Work instructions
The complete listing, repeated precisely, must form the answer.

----------

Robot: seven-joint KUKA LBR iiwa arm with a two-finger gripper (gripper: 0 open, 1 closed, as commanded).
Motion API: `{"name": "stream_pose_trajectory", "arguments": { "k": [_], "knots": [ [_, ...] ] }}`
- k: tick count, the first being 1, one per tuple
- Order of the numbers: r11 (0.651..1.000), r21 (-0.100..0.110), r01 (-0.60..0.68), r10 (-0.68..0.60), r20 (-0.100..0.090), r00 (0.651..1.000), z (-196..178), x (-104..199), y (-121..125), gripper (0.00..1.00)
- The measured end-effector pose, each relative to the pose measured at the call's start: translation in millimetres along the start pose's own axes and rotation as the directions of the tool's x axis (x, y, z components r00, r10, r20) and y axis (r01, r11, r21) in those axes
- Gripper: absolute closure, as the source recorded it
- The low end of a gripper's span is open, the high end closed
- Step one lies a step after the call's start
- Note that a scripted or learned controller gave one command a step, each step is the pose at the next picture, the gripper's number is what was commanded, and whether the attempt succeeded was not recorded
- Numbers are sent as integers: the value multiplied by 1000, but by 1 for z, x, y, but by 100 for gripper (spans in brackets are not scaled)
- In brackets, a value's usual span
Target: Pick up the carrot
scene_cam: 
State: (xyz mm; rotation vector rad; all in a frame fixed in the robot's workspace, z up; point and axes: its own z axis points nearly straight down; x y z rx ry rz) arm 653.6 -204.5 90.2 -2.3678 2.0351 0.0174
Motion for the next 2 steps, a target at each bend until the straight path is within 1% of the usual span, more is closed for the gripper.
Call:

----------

Solution to this task
Robot: seven-joint KUKA LBR iiwa arm with a two-finger gripper (gripper: 0 open, 1 closed, as commanded).
Motion API: `{"name": "stream_pose_trajectory", "arguments": { "k": [_], "knots": [ [_, ...] ] }}`
- k: tick count, the first being 1, one per tuple
- Order of the numbers: r11 (0.651..1.000), r21 (-0.100..0.110), r01 (-0.60..0.68), r10 (-0.68..0.60), r20 (-0.100..0.090), r00 (0.651..1.000), z (-196..178), x (-104..199), y (-121..125), gripper (0.00..1.00)
- The measured end-effector pose, each relative to the pose measured at the call's start: translation in millimetres along the start pose's own axes and rotation as the directions of the tool's x axis (x, y, z components r00, r10, r20) and y axis (r01, r11, r21) in those axes
- Gripper: absolute closure, as the source recorded it
- The low end of a gripper's span is open, the high end closed
- Step one lies a step after the call's start
- Note that a scripted or learned controller gave one command a step, each step is the pose at the next picture, the gripper's number is what was commanded, and whether the attempt succeeded was not recorded
- Numbers are sent as integers: the value multiplied by 1000, but by 1 for z, x, y, but by 100 for gripper (spans in brackets are not scaled)
- In brackets, a value's usual span
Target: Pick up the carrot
scene_cam: 
State: (xyz mm; rotation vector rad; all in a frame fixed in the robot's workspace, z up; point and axes: its own z axis points nearly straight down; x y z rx ry rz) arm 653.6 -204.5 90.2 -2.3678 2.0351 0.0174
Motion for the next 2 steps, a target at each bend until the straight path is within 1% of the usual span, more is closed for the gripper.
Call:

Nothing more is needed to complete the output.